ASEAN upholds its pillars of existence by categorically declaring that the aim of the Association of South-East Asian Nations is to accelerate economic growth, cultural progress and social development, as well as, ensure that there is equitable economic growth in the whole region of South-East Asia. Specifically emphasis on the cultural progress and stability, ASEAN has proved true to its mettle as it opened the doors to the massive Rohingya refugee crisis which is going on, and adjusting to focus on devising plausible methods to finally find a solution to it.
Addressing the Rohingya crisis, without directly naming it, formed most of the declaration of the 34th ASEAN Summit, which was held from 20th-23rd of June, in Thailand. The declaration stated the importance of and expressed support for the commitment to ensure safety and security for all communities belonging to Rakhine state. It also mentioned the facilitation of voluntary return of displaced persons in a safe, secure and dignified manner.
ASEAN Summit paid much needed attention to the ongoing Rohingya crisis in the Rakhine state, and urged Myanmar government to implement the Memorandum of Understanding (MoU) between Office of United Nations Human Rights Council and United Nations Development Program. With Rohingya crisis attracting international attention towards the deplorable conditions of survival for them, this crisis has managed to become one of the most blatant incidents of human rights violation of the century.
ASEAN has started making significant efforts in ensuring that this crisis can be handled properly and the grief of those suffering can finally be lessened, so that the repatriation process of displaced persons from Rakhine state can be started. The growing predicament of the much-delayed process of restoration may take its own due course of time as the condition of survival and existence are below humane, largely affecting health and sanitation of Rohingya refugees.
ASEAN’s initiative in paying attention to this level of human rights violation is not only much appreciated but much needed as a guiding light is required for the sake of solving this long-drawn battle against humanity.
The conflict in the Rakhine and Chin states of Myanmar is worsening by the minute, as the intensity of conflict is increasing between Myanmar military and the rebel groups, with outright violation of rights and incidents of abuses against civilian population. It is estimated that the total number of people that have been displaced, owing to the conflict, are as high as 55,000.
The involvement of international communities in this crisis shows the dire need of justice which needs to be brought about in Myanmar, with victims receiving reparations for the harm that has been caused to them.
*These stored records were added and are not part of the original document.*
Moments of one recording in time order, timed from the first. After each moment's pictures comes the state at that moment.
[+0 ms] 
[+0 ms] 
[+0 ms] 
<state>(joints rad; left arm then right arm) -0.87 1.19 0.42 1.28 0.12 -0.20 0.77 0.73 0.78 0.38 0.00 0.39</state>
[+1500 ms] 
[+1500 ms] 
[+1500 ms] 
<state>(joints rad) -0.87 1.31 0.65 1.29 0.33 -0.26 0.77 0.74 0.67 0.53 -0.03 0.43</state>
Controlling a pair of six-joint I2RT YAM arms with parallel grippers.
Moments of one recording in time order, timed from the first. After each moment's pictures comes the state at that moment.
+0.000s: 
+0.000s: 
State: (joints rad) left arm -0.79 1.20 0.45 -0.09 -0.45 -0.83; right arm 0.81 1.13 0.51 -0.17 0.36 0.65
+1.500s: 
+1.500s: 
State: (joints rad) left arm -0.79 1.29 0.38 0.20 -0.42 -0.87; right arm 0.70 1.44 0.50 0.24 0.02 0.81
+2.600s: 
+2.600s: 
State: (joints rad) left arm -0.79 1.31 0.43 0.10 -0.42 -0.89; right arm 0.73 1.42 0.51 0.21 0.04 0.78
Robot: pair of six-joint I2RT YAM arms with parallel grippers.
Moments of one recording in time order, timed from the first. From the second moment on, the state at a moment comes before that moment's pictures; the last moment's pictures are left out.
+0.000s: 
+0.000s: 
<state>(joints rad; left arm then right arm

Stronger guarantees have to be ensured so that the lost faith and dwindled hopes are restored amongst Rohingyas. Involvement of an organisation closer to home makes this implementation easier, and that is why ASEAN’s role can be significantly highlighted. Countries under ASEAN region will have a larger role to play in persuasion, and allowing the paradigm shift to a more organised way of addressing the ongoing Rohingya crisis. ASEAN, as the leading and organisational power, will be able to play a more influential role in decision-making and mediating the conflict to understand the gravity of the situation.
ASEAN was established in order to overcome geopolitical tensions among the regions of South-east Asia and to have a negotiating ground upon which long-term, peaceful and sustainable decisions could be made. Myanmar’s socio-economic vulnerabilities are highlighted owing to the conflict that is occurring in the country, ASEAN’s ambitious promises of sustainable human rights and inter-regional peace and cooperation are being put through a crucial test with this. Myanmar’s case is an example of how ASEAN is strategising ways to deal with difficult situations, in making sure that the principle of non-interference is kept intact and capacity building mechanisms are put in place so that an effective solution can be jotted down and peace can be restored in Myanmar, after half a decade of turmoil.